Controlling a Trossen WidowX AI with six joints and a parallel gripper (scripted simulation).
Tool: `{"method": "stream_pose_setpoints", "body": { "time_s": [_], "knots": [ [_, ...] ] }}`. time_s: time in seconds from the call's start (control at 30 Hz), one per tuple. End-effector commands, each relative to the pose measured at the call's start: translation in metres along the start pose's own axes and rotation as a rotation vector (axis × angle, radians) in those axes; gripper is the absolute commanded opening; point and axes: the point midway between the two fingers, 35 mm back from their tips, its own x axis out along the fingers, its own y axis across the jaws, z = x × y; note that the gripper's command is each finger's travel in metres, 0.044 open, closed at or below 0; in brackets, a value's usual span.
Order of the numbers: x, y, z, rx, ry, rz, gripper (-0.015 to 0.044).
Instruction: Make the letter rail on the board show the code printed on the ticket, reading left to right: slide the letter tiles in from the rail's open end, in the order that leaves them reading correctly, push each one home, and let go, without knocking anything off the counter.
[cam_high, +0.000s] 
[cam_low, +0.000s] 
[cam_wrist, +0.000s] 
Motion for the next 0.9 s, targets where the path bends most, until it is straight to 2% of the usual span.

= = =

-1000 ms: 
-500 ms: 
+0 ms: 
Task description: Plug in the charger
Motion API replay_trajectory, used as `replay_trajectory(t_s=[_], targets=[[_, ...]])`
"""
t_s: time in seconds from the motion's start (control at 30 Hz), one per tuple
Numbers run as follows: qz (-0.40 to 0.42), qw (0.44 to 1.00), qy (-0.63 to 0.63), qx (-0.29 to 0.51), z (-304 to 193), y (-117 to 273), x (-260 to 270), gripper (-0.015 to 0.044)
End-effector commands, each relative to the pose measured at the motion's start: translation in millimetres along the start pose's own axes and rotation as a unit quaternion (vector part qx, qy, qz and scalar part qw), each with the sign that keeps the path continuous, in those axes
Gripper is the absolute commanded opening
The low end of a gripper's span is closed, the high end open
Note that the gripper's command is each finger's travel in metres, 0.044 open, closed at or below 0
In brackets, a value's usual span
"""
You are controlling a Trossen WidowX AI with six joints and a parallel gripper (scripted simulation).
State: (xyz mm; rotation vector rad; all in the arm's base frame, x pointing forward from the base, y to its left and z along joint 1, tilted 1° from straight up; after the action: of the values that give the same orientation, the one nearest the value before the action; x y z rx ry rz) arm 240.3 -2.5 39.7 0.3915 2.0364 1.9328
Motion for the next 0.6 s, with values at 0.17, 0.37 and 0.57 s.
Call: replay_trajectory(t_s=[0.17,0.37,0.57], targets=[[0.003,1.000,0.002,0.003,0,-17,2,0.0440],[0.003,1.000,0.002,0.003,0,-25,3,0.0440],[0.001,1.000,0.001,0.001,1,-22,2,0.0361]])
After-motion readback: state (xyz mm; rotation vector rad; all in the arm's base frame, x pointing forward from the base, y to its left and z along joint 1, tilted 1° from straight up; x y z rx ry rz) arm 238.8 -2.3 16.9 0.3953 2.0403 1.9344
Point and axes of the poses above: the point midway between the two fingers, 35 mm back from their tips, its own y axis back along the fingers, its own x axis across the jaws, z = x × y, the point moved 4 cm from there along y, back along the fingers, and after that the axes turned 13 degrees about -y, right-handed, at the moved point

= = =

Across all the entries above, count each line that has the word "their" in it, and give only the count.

2